#### WHAT TO PRODUCE
Please copy the data exactly as it stands, minus the images.

##########

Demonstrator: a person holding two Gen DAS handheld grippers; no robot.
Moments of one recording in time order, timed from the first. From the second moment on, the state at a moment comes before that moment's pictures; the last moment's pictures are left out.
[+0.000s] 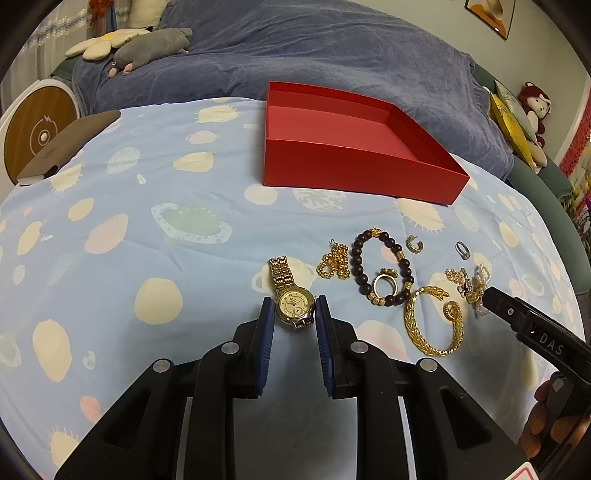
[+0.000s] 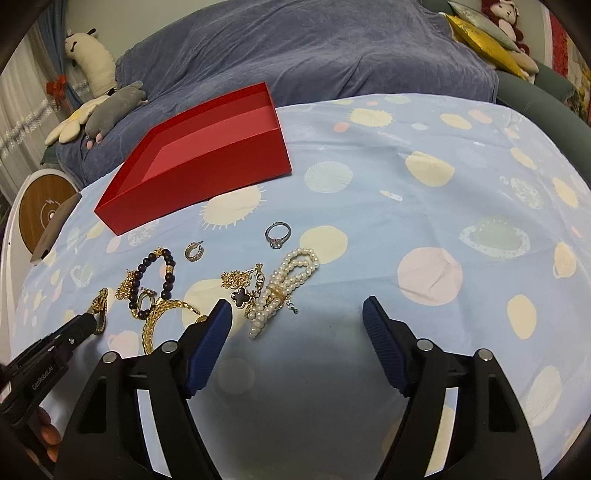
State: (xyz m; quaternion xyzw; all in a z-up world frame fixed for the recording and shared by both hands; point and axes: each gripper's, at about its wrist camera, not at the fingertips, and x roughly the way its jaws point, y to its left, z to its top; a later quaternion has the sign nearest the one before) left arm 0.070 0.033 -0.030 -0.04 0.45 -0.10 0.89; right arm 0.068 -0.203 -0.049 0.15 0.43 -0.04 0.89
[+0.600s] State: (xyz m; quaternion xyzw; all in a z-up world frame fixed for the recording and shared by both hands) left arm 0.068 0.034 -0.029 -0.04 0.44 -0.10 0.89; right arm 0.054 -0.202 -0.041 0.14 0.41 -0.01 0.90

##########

#### REPLY TO THE TASK
Demonstrator: a person holding two Gen DAS handheld grippers; no robot.
Moments of one recording in time order, timed from the first. From the second moment on, the state at a moment comes before that moment's pictures; the last moment's pictures are left out.
[+0.000s] 
[+0.000s] 
State: (xyz m; quaternion xyzw; all in a z-up world frame fixed for the recording and shared by both hands; point and axes: each gripper's, at about its wrist camera, not at the fingertips, and x roughly the way its jaws point, y to its left, z to its top; a later quaternion has the sign nearest the one before) left arm 0.070 0.033 -0.030 -0.04 0.45 -0.10 0.89; right arm 0.068 -0.203 -0.049 0.15 0.43 -0.04 0.89
[+0.600s] State: (xyz m; quaternion xyzw; all in a z-up world frame fixed for the recording and shared by both hands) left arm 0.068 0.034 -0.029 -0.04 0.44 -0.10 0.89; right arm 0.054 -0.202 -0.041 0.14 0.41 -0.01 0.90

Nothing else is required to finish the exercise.